The parenting skills Samantha picked up in Theiss Center classes have helped her care for her new daughter. "I don't have any other children," she says, "and when I first brought Lisa home from the hospital, I didn't know how to take care of a baby."

Mothers in the program learn coping skills, such as how to handle a temperamental two-year-old. They receive reassurance about their children's behavior. Some new mothers, for instance, were relieved to hear something as everyday as the fact that it is normal for a 10-month-old baby to pull at earrings. Samantha says, "If it wasn't for this place I would go crazy. It really helps me out a lot because I am taking care of her by myself."

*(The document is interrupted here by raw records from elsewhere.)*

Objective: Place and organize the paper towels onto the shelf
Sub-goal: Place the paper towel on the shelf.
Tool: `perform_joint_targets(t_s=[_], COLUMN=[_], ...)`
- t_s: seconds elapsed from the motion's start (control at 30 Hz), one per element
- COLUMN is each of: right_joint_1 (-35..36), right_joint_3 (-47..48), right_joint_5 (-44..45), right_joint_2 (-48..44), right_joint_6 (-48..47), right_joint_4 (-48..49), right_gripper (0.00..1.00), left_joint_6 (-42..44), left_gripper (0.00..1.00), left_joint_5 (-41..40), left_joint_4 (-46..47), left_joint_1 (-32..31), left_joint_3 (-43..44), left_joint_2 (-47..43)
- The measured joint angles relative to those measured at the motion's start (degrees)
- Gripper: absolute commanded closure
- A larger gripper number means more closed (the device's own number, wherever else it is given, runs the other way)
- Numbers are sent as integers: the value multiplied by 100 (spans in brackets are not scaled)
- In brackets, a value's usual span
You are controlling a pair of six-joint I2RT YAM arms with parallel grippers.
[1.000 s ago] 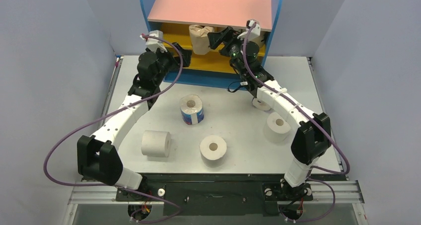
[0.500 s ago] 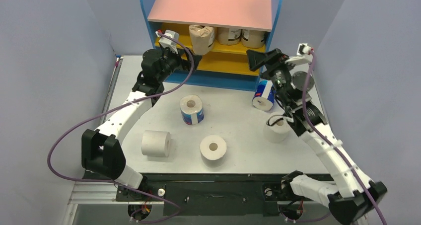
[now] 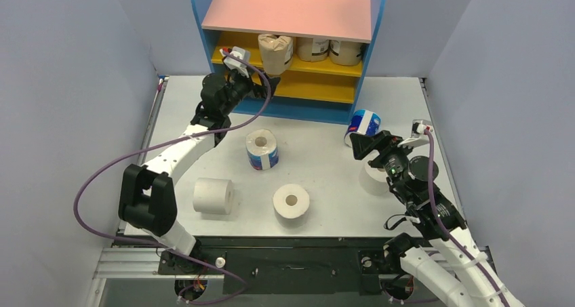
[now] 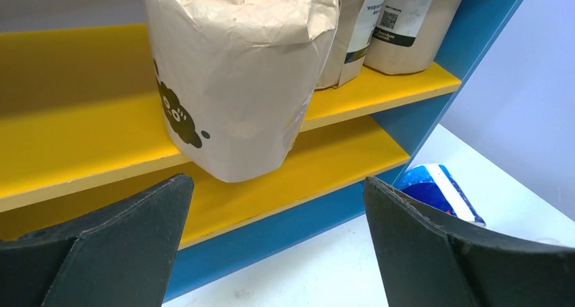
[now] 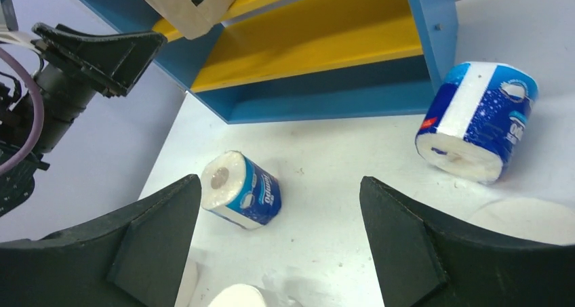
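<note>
The shelf (image 3: 288, 12) has blue sides, a pink top and yellow boards. Three tan-wrapped paper towels (image 3: 276, 53) (image 3: 313, 49) (image 3: 346, 51) stand on its upper yellow board. My left gripper (image 3: 264, 83) (image 4: 274, 181) is open and empty just in front of the leftmost tan roll (image 4: 237, 83). A blue-and-white roll (image 3: 262, 149) (image 5: 244, 188) lies mid-table. Another (image 3: 363, 125) (image 5: 478, 120) lies by the shelf's right foot. My right gripper (image 3: 363, 146) (image 5: 279, 181) hovers open and empty above the table, near that second roll.
Plain white rolls lie at the near left (image 3: 213, 196) and near middle (image 3: 291, 201). A third (image 3: 373, 178) is partly hidden under my right arm. The shelf's lower yellow board (image 4: 325, 165) holds nothing in view. Grey walls close in both sides.
My right arm has drawn back from the shelf to the right side of the table, uncovering two tan rolls on the board. My left gripper has moved closer to the shelf front.
</note>
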Motion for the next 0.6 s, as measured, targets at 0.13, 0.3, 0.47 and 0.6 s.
perform_joint_targets(t_s=[0.13,0.3,0.47,0.6], right_joint_1=[0,0,0,0], right_joint_3=[-136,-201,-260,-356], right_joint_5=[0,35,90,151], right_joint_2=[-295,-487,-542,-555], right_joint_6=[-66,-129,-234,-278], right_joint_4=[-260,-339,-426,-461], right_gripper=[18,18,18,18], left_joint_6=[33,-2,-157,-319], left_gripper=[4,4,4,4], left_joint_5=[-61,-269,-420,-505], left_joint_4=[188,363,535,723], left_joint_1=[-50,-79,-81,-81], left_joint_3=[101,330,575,778], left_joint_2=[271,647,925,1121])
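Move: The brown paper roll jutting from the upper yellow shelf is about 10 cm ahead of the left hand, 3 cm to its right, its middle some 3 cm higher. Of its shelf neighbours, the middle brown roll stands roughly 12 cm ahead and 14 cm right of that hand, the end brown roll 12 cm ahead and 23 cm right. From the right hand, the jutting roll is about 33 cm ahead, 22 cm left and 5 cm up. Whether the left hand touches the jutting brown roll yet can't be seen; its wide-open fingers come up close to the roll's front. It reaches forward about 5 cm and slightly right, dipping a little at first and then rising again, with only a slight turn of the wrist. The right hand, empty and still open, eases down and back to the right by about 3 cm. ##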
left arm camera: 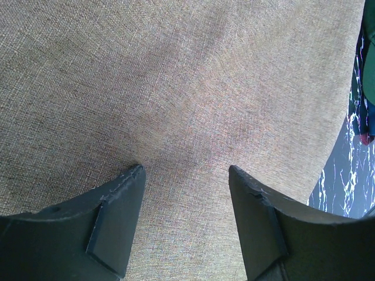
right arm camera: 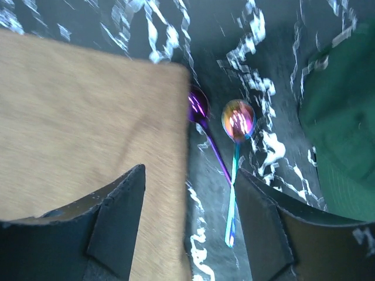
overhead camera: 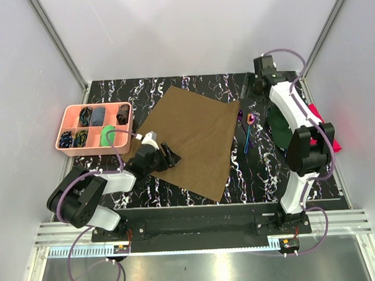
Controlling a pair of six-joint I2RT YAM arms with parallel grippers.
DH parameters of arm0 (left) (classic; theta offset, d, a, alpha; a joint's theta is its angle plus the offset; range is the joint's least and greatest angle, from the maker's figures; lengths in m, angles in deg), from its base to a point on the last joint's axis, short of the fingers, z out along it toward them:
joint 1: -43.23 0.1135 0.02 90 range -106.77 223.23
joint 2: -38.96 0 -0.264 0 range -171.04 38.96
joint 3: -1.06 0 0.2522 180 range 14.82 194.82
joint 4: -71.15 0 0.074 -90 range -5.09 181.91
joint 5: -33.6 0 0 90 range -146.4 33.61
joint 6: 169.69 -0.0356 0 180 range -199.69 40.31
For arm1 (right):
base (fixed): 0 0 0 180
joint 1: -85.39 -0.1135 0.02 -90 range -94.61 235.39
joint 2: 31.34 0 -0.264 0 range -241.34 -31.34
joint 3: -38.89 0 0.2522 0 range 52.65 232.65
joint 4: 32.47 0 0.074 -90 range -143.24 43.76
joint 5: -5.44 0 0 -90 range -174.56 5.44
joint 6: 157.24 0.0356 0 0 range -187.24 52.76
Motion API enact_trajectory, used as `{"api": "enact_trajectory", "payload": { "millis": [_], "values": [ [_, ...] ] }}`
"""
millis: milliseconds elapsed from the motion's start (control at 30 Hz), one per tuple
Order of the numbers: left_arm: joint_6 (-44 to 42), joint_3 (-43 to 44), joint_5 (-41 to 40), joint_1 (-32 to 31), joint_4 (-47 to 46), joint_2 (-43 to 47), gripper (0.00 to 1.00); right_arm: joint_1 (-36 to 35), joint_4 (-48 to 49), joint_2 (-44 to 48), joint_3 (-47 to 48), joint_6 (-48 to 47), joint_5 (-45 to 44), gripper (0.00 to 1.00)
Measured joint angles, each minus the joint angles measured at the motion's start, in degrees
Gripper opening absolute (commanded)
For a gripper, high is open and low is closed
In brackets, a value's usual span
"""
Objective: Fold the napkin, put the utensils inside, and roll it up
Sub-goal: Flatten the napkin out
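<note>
The olive-brown napkin (overhead camera: 197, 137) lies spread flat on the black marbled table (overhead camera: 264, 174). My left gripper (overhead camera: 170, 156) hovers low over its left part, open, with only cloth (left arm camera: 187, 88) showing between the fingertips (left arm camera: 132, 175). Two utensils lie just right of the napkin's right corner (right arm camera: 176, 70): a spoon with a pinkish bowl (right arm camera: 238, 119) (overhead camera: 251, 118) and a purple piece (right arm camera: 199, 105), their handles crossing. My right gripper (right arm camera: 187, 170) is above them, open and holding nothing, straddling the napkin's edge and the handles.
A dark green cap (overhead camera: 279, 127) (right arm camera: 340, 117) sits right of the utensils, with a red cloth (overhead camera: 332, 140) behind the right arm. A pink compartment tray (overhead camera: 64, 129) with small items stands at the left. White walls enclose the table.
</note>
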Motion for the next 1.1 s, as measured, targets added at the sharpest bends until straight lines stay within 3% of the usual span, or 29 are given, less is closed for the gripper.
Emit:
{"api": "enact_trajectory", "payload": {
  "millis": [100, 367, 667, 867, 1033, 1100],
  "values": [
    [-0.3, 0.3, 0.0, 0.0, 0.6, 0.0, 0.66, 0.4, 1.0, 0.1, -6.7, 0.3, 1.8, 0.69],
    [-3.1, 1.7, 0.2, 4.7, 4.0, 0.6, 0.66, 0.4, 9.4, 0.1, -29.8, 4.3, 17.4, 0.69],
    [-5.2, 1.7, 0.8, 8.2, 5.4, 1.4, 0.65, 0.0, 18.6, -5.4, -27.6, 7.3, 26.3, 0.66],
    [-6.1, 1.5, 2.0, 11.0, 5.1, 1.4, 0.65, -0.7, 20.6, -10.1, -22.5, 8.5, 28.0, 0.45],
    [-6.5, 1.3, 2.9, 11.8, 4.8, 1.3, 0.65, -1.6, 21.0, -14.3, -16.8, 9.8, 29.8, 0.07],
    [-6.6, 1.2, 3.2, 12.0, 4.6, 1.3, 0.65, -2.1, 20.9, -15.3, -14.3, 10.3, 30.0, 0.05]
  ]
}}
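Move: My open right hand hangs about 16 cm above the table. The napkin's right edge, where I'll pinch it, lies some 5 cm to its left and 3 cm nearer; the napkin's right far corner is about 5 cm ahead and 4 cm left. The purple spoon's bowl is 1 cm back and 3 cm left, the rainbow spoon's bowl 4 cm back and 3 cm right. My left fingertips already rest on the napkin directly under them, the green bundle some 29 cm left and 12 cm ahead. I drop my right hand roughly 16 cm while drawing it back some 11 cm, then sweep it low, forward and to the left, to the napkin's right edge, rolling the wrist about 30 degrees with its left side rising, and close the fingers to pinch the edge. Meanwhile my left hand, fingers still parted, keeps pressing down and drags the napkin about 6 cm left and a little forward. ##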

The aftermath of drug use makes basic survival a challenge for mothers like Samantha and their children. PARK tries to bridge the gap between failure and success by offering many layers of help -- from breakfasts that are both nourishing and therapeutic to recreation that is fun and helps to improve motor skills. But there is a deeper aspect to PARK, one that goes beyond efforts to address physical problems such as poor diet or muscle weakness. The central aim of PARK and of the Theiss Center is to enable family members to offer one another the support they need. "We help mothers get over the hump," concludes Cohen. "Infants need a lot of holding, a lot of love, a lot of involvement. That is not some whimsical thing. That is important for physical and psychological well being."

Editor's note: The names of the clients of the Theiss Center have been changed to preserve confidentiality.